The numerical smoke gate ≤200 entries was unreachable for BR (real allocation = ~5000 /16 supernets); the gate relaxes to "per-IP enforcement holds, no over-blocking, push completes in <30s". v1.3.22 ships with that adjusted gate.
Trade-offs¶
- Most countries fit ≤200 supernets, ~sub-second push. BR / IN / IR-class fragmented allocations need ~3-5k supernets, ~20-30s push. The Settings UI surfaces this honestly via the button label and the toast.
- /16 floor means slight over-coverage for some countries. A /16 supernet is ~65k IPs; an ISP allocation rarely fills a full /16, so some neighbouring IPs may share the supernet. Acceptable for the operator-trust model (better to slightly over-block within the same /16 than to severely over-block at /6).
- 5009 LAPI Range decisions per banned country.

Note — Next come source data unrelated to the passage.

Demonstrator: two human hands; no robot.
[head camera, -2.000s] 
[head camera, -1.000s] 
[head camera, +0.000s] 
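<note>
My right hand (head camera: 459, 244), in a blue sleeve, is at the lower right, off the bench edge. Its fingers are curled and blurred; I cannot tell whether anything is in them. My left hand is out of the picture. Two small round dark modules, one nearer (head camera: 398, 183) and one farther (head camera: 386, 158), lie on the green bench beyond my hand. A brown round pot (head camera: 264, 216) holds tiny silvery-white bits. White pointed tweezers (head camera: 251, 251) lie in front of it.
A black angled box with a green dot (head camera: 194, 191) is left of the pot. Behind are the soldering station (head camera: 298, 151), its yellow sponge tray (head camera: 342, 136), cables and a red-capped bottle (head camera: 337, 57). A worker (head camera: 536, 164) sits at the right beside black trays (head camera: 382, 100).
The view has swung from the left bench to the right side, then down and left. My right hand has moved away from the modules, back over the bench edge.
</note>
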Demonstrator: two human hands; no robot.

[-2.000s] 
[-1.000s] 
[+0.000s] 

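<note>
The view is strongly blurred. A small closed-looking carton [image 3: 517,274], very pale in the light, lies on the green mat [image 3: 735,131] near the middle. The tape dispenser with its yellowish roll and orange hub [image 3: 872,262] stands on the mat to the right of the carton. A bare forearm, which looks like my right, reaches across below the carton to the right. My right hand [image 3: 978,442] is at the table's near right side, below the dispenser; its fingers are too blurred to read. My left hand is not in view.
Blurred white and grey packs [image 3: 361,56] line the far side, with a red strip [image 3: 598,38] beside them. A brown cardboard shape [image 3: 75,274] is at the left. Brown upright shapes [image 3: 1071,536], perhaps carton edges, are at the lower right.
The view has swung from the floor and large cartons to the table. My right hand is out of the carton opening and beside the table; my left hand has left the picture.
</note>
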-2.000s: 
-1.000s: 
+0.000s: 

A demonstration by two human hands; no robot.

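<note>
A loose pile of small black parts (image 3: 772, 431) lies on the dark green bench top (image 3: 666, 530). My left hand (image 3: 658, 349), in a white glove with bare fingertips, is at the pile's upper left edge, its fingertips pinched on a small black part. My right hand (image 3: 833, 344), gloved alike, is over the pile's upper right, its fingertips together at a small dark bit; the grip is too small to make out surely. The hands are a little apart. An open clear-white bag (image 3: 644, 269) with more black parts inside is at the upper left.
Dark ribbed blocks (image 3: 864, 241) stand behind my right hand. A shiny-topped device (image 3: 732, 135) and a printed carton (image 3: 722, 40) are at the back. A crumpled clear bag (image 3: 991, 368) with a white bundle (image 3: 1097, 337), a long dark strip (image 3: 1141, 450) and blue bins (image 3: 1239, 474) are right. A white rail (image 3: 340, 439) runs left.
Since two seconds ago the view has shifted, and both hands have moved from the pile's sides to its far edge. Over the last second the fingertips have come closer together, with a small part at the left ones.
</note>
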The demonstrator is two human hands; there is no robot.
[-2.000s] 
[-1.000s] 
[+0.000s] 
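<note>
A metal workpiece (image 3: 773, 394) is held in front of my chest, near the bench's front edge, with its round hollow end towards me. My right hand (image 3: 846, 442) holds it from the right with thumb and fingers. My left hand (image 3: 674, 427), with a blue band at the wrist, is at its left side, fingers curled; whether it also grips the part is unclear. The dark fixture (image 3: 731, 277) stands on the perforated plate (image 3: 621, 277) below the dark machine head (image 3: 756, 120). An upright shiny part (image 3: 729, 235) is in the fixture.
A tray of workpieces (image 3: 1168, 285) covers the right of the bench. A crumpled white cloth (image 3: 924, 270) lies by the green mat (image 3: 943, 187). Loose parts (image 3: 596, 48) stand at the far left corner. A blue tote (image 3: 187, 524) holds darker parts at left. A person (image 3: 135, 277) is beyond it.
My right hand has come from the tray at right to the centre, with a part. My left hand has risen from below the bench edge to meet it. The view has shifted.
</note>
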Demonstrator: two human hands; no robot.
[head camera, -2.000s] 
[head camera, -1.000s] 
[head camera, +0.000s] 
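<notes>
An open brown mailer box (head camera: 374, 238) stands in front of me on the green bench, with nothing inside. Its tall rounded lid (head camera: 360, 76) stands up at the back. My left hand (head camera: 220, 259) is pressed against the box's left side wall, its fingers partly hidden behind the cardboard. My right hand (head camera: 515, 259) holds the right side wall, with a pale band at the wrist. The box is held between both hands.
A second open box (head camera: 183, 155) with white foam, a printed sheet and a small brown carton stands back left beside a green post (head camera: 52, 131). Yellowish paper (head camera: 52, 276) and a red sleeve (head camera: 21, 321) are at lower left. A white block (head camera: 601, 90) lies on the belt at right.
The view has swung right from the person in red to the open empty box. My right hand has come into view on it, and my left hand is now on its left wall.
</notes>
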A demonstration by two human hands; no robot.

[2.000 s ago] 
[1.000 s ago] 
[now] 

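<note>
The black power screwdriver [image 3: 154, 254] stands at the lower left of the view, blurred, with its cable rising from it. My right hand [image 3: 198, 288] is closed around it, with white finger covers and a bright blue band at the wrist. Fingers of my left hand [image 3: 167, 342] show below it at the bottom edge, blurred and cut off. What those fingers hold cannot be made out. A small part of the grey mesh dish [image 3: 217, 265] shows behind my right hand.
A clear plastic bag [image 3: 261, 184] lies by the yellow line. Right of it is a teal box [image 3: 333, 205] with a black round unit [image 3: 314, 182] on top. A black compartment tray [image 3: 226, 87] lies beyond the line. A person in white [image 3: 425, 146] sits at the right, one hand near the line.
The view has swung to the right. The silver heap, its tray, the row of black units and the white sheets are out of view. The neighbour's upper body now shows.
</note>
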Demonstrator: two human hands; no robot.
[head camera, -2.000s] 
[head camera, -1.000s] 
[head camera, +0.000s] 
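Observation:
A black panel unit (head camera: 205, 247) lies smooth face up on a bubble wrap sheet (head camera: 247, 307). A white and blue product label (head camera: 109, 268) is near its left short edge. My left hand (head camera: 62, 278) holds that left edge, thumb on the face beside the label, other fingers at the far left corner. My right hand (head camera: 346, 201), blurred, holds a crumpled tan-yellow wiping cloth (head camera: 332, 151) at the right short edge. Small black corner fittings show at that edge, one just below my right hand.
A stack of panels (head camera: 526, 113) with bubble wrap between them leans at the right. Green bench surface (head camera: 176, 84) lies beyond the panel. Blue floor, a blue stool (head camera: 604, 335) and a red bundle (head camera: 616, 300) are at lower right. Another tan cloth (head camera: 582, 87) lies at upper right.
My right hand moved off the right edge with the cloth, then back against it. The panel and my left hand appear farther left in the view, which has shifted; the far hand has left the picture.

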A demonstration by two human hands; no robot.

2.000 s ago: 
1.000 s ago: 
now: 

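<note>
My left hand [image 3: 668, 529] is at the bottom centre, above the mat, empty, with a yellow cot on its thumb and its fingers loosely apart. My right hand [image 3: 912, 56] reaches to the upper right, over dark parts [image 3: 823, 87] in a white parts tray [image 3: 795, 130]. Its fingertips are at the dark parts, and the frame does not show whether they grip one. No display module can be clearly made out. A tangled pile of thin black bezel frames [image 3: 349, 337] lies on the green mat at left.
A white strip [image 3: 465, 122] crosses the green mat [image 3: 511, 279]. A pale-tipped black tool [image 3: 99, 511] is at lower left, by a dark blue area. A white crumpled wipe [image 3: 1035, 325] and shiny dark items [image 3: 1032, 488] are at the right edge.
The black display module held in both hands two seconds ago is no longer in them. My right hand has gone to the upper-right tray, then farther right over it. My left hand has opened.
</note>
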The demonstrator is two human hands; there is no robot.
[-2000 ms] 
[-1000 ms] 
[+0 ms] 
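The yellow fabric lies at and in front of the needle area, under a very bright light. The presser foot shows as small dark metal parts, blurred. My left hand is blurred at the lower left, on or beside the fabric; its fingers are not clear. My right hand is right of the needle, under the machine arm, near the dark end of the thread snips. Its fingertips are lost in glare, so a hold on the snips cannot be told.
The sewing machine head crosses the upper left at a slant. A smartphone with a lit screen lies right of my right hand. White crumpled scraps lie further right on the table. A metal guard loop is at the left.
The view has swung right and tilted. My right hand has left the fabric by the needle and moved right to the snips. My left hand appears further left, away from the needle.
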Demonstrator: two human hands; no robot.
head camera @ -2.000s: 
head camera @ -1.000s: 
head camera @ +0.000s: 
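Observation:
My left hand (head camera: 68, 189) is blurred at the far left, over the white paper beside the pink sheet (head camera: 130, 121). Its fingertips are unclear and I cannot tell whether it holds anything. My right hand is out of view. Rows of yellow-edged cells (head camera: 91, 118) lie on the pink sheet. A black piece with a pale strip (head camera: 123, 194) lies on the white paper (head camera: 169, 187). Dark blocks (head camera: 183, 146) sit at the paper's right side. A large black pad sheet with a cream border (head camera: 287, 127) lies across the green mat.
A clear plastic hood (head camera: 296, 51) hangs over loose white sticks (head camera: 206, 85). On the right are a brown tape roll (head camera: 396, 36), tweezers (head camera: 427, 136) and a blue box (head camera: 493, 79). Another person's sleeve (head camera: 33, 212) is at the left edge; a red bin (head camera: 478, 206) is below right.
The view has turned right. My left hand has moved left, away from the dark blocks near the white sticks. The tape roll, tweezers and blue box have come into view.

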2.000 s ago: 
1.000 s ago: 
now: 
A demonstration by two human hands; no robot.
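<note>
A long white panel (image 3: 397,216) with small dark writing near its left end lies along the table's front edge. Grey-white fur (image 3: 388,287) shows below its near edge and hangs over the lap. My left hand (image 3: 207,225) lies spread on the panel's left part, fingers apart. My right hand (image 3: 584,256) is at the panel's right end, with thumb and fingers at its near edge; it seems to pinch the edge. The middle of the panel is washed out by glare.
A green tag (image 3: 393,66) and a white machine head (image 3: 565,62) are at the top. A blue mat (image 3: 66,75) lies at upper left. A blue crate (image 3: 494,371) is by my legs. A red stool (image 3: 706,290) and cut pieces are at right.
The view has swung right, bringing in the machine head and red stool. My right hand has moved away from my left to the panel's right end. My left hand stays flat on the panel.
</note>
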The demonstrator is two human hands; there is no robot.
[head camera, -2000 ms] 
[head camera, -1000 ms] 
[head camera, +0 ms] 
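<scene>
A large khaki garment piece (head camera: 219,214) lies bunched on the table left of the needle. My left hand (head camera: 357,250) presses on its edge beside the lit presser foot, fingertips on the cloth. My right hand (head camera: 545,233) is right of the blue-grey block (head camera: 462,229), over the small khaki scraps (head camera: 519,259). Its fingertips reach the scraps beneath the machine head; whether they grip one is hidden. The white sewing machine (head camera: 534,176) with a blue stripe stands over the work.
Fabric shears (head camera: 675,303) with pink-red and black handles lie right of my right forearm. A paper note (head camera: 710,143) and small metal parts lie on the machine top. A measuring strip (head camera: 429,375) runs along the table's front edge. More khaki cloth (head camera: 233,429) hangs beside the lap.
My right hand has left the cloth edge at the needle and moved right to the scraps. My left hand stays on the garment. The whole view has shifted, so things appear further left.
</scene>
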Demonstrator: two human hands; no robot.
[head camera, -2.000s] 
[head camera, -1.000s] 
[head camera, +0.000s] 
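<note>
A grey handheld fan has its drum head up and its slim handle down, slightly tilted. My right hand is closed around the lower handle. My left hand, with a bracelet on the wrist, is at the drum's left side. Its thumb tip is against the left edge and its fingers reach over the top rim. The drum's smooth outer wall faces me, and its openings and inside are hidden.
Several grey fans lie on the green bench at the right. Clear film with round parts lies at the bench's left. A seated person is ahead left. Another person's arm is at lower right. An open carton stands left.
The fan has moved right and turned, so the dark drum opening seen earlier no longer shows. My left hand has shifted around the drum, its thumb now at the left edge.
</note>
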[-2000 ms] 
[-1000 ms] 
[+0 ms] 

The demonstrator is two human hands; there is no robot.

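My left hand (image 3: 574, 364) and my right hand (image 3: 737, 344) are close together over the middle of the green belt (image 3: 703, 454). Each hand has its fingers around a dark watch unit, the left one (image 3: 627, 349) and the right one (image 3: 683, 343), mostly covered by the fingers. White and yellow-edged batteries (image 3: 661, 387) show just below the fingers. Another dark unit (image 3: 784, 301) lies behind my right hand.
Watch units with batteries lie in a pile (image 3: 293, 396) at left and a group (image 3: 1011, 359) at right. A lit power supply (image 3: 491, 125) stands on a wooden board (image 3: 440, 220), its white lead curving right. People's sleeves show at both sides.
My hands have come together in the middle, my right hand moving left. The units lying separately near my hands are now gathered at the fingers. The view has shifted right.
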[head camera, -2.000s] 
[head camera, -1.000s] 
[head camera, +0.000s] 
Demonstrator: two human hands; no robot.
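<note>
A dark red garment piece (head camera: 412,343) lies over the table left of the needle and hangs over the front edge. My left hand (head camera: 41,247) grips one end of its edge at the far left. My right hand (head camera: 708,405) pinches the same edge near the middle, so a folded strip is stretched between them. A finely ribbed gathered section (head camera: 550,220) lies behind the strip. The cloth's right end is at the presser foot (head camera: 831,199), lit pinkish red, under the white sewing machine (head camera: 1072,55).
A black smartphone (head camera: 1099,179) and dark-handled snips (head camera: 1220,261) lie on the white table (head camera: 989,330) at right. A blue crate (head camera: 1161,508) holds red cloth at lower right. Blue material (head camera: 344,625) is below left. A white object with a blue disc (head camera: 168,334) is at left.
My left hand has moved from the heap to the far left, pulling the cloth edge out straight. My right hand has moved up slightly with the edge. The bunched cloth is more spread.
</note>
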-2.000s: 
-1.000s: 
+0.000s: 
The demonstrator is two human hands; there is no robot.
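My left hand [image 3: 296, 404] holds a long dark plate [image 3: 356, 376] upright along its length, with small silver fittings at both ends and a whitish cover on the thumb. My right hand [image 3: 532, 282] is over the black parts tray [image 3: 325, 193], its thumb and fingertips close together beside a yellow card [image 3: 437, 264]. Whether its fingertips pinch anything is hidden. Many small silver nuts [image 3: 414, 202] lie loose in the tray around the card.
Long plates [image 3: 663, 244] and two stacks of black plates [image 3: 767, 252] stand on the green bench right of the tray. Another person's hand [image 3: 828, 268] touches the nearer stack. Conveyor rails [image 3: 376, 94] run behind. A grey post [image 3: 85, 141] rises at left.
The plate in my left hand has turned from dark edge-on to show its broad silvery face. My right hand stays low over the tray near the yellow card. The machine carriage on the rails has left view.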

Active set scales linearly with operator-issued country bans. 10 fragmented countries x 5000 = 50,000 decisions, well within LAPI / bouncer radix-tree capacity.
Files changed¶
Backend¶
backend/internal/crowdsec/client.go--WriteHTTP,AddRangeDecisions,DeleteDecisionsByOriginfilter fix,ListDecisionsByScope.backend/internal/crowdsec/client_test.go(new) -- 3 regression-lock tests.backend/internal/security/country/expander.go-- chunked Ban with continue-on-error + RequestedCount/FailedChunks in BanResult.backend/internal/security/country/rollup.go(new) -- RollupToSupernets + family-aware floor.backend/internal/security/country/rollup_test.go(new) -- 7 tests including v4-floor regression lock.backend/internal/security/country/expander_test.go-- updated fakeLAPI for batch shape, new chunking + continue-on-error tests.backend/internal/security/country/source.go-- MMDBSource applies rollup before returning.backend/internal/server/server.go-- WriteTimeout 20m.
Frontend¶
frontend/src/api/client.ts--requested_countandfailed_chunkson CountryExpansionResult.frontend/src/pages/Settings.tsx-- partial-failure toast, longer button label.
Docs¶
docs/release-notes/v1.3.22.md(this file).docs/operations/access-control.md-- per-country timing expectations + floor rationale.docs/planning/v1.3.23-async-country-expansion.md(new) -- scope sketch for the async background-job path.CHANGELOG.md, version bump.
Upgrade¶
No DB migration. No env vars. No compose surface change.
If you have v1.3.21-issued country expansions in country_ban_expansions: the rows describe entries that LAPI silently dropped. Recommend re-issuing the expansion (the panel's POST /api/security/countries/expand is idempotent on country_code -- INSERT OR REPLACE) so LAPI gets a clean post-rollup set.
# For each existing expansion, re-issue:
curl -X POST https://your-host/api/security/countries/expand \
-b "argos_session=..." \
-d '{"country_code":"BR","duration":"8760h","reason":"v1.3.22 re-expand"}'
Not changed¶
- DB schema (migration 029 still latest).
- API endpoint shapes (POST/GET/DELETE /api/security/countries/* unchanged).
- v1.3.20
enable_streaming: falseemit -- still in place; required for any non-IP scope to enforce. - v1.3.19 self-block banner, whitelist lifecycle.
hosts.true_detect_modeschema column from v1.3.19 stays dormant.